Through this analysis, we can identify the customers we should be pitching offers to in an effort to get them to spend more with us, and avoid wasting time and money on customers that have little ability to spend more.

- **DBSCAN Clustering**:
  - Implement DBSCAN and compare its segmentation with K-Means and Hierarchical clustering.
  - Analyze the clusters formed by DBSCAN for any unique characteristics.

- **Principal Component Analysis (PCA)**:
  - Apply PCA to the data and visualize the results.
  - Discuss how dimensionality reduction impacts the clustering results and its potential use in simplifying complex datasets.


In [None]:
from sklearn.cluster import DBSCAN

epsilon = 0.5  # I tried different values until I got a low number of noise points.
min_samples = 10 # Tried different values, this seemed like a good balance.

# Apply DBSCAN clustering
dbscan = DBSCAN(eps=epsilon, min_samples=min_samples)
data2['DBSCAN_Cluster'] = dbscan.fit_predict(scaled_data2)

# The cluster labels in DBSCAN include -1 for noise points
# You can explore the number of clusters found and the number of noise points
n_clusters_ = len(set(data2['DBSCAN_Cluster'])) - (1 if -1 in data2['DBSCAN_Cluster'] else 0)
n_noise_ = list(data2['DBSCAN_Cluster']).count(-1)

print(f"Estimated number of clusters: {n_clusters_}")
print(f"Estimated number of noise points: {n_noise_}")

# Visualize the DBSCAN clusters
plt.scatter(data2['Annual Income (k$)'], data2['Spending Score (1-100)'], c=data2['DBSCAN_Cluster'], cmap='viridis')
plt.title('DBSCAN Customer Segmentation')
plt.xlabel('Annual Income')
plt.ylabel('Spending Score')
plt.show()

The clustering with DBSCAN is similar to that with k-means, although DBSCAN classifies as noise some outlying points that k-means identifies as being in the clusters.  Adjusting epsilon up or down tends to reduce the number of clusters, and I like the five that we established earlier.

In [None]:
from sklearn.decomposition import PCA

# Apply PCA to reduce the data to 2 principal components
pca = PCA(n_components=2)
principal_components = pca.fit_transform(scaled_data2)

# Create a DataFrame with the principal components
pca_df = pd.DataFrame(data=principal_components, columns=['Principal Component 1', 'Principal Component 2'])

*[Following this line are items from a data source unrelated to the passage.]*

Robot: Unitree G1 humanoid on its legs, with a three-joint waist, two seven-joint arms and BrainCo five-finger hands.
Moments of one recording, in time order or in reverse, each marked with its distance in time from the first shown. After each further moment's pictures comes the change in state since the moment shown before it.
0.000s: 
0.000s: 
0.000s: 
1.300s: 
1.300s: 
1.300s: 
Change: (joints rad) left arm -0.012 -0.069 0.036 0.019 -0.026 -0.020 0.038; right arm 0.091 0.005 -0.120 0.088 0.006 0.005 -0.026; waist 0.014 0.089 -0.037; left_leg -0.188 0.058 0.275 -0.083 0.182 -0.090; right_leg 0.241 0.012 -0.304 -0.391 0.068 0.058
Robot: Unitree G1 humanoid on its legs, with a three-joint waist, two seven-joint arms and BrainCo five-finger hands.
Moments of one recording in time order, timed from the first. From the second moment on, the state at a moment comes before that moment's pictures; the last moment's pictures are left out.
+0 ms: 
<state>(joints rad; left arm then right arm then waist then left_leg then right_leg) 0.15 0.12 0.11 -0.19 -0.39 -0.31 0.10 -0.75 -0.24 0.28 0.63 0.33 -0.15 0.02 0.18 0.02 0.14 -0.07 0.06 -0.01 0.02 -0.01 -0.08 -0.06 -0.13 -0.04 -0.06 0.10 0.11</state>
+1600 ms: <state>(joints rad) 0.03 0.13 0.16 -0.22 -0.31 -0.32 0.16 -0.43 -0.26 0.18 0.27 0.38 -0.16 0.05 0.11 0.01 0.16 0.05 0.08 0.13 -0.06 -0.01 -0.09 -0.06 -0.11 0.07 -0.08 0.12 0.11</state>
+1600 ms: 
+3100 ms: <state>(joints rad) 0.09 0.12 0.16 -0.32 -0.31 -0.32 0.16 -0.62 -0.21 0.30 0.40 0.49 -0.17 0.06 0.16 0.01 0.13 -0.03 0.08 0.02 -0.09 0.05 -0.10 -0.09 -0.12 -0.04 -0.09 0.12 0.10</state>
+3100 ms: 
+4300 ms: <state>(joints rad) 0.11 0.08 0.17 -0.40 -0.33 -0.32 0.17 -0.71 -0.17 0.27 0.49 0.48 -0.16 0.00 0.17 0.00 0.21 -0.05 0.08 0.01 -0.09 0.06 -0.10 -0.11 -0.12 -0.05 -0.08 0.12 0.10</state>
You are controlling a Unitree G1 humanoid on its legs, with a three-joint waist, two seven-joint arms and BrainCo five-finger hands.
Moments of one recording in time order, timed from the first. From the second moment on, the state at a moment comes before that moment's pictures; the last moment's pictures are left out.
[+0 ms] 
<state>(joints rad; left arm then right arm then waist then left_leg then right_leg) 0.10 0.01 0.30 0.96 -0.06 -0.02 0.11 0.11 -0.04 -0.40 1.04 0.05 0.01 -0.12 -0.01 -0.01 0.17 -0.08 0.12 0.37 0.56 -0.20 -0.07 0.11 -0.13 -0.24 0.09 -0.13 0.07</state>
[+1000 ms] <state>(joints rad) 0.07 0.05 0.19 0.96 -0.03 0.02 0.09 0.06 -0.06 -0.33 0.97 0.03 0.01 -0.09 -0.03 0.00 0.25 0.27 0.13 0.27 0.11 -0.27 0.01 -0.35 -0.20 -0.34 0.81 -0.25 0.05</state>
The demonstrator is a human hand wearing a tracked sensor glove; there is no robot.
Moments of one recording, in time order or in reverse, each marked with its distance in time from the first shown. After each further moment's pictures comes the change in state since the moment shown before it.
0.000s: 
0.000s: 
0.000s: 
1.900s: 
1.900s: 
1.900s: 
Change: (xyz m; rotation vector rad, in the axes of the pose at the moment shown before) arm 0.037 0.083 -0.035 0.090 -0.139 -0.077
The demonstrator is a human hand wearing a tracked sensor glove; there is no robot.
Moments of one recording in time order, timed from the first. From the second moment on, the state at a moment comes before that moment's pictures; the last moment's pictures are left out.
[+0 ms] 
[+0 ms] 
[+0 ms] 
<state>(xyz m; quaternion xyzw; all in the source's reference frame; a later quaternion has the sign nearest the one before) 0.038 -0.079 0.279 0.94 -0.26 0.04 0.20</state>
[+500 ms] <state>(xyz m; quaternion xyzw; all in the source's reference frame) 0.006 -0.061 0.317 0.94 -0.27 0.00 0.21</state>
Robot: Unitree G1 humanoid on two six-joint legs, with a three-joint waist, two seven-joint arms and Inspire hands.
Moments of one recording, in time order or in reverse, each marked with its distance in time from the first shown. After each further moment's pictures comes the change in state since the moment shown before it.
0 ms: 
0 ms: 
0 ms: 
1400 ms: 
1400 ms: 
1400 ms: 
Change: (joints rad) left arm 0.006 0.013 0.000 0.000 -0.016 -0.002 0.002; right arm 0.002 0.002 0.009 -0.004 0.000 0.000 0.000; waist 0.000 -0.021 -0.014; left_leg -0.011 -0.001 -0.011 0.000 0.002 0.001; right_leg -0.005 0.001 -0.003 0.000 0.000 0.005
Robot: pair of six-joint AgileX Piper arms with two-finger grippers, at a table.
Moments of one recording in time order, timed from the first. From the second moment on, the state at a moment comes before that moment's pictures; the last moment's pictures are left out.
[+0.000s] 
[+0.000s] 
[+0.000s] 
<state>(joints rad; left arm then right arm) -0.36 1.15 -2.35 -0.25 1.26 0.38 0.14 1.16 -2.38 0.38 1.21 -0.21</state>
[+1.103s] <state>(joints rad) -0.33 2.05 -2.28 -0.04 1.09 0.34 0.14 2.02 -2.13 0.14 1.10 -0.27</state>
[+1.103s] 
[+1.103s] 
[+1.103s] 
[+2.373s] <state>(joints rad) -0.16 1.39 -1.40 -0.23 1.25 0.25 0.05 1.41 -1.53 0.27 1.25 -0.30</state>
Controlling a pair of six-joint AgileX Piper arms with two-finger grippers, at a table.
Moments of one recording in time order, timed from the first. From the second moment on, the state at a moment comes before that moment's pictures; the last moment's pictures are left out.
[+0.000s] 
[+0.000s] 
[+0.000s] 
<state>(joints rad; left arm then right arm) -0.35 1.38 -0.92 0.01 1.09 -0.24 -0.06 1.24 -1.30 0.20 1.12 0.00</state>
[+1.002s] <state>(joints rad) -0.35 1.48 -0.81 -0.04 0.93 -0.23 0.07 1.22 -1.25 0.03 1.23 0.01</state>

# Add the cluster labels to the PCA DataFrame (using the KMeans clusters for visualization)
pca_df['Cluster'] = data2['Cluster'] # You can use DBSCAN clusters here as well

# Visualize the data in the PCA space
plt.figure(figsize=(8, 6))
plt.scatter(pca_df['Principal Component 1'], pca_df['Principal Component 2'], c=pca_df['Cluster'], cmap='viridis')
plt.title('Customer Segmentation (PCA Reduced)')
plt.xlabel('Principal Component 1')
plt.ylabel('Principal Component 2')
plt.show()

# You can also examine the explained variance ratio of each principal component
explained_variance_ratio = pca.explained_variance_ratio_
print(f"Explained variance ratio of principal components: {explained_variance_ratio}")

Although we only had two features to begin with, using PCA shows that they are about equally important.

The analysis remains the same as above.